• **YOUR INSTRUCTIONS**:
Starting from the line with "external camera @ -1", please copy exactly every line to the end of the listing, but not the pictures.

• **PROVIDED MATERIAL**:
=== Begin Enclosure ===
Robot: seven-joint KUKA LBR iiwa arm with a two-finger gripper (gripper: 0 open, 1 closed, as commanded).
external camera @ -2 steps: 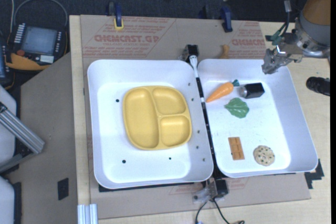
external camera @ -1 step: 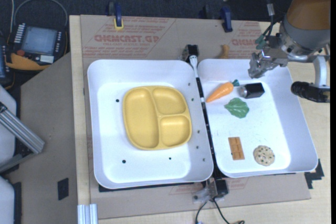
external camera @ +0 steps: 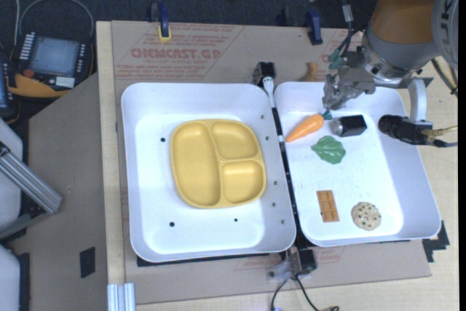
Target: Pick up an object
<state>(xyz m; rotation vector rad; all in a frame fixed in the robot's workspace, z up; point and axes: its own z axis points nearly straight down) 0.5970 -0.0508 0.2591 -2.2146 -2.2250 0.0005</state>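
Glossy white plastic bins [external camera: 145,229] catch the light, and a smooth matt yellow plastic tray [external camera: 217,160] sits inside one. Beneath them the tabletop [external camera: 211,51] looks like dull brown cardboard, printed red.

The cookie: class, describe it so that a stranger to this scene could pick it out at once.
Find the right-hand white bin. Go to its near right corner, where the cookie lies beside a flat brown wafer. It alone is round and pale with dark specks.

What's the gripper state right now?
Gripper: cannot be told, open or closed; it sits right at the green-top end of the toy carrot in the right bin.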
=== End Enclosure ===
• **COMPLETED TASK**:
external camera @ -1 step: 
external camera @ +0 steps: 
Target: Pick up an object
<state>(xyz m; rotation vector rad; all in a frame fixed in the robot's workspace, z up; point and axes: its own z axis points nearly straight down) 0.5970 -0.0508 0.2591 -2.2146 -2.2250 0.0005</state>
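Glossy white plastic bins [external camera: 145,229] catch the light, and a smooth matt yellow plastic tray [external camera: 217,160] sits inside one. Beneath them the tabletop [external camera: 211,51] looks like dull brown cardboard, printed red.

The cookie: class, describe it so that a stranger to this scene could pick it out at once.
Find the right-hand white bin. Go to its near right corner, where the cookie lies beside a flat brown wafer. It alone is round and pale with dark specks.

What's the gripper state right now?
Gripper: cannot be told, open or closed; it sits right at the green-top end of the toy carrot in the right bin.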

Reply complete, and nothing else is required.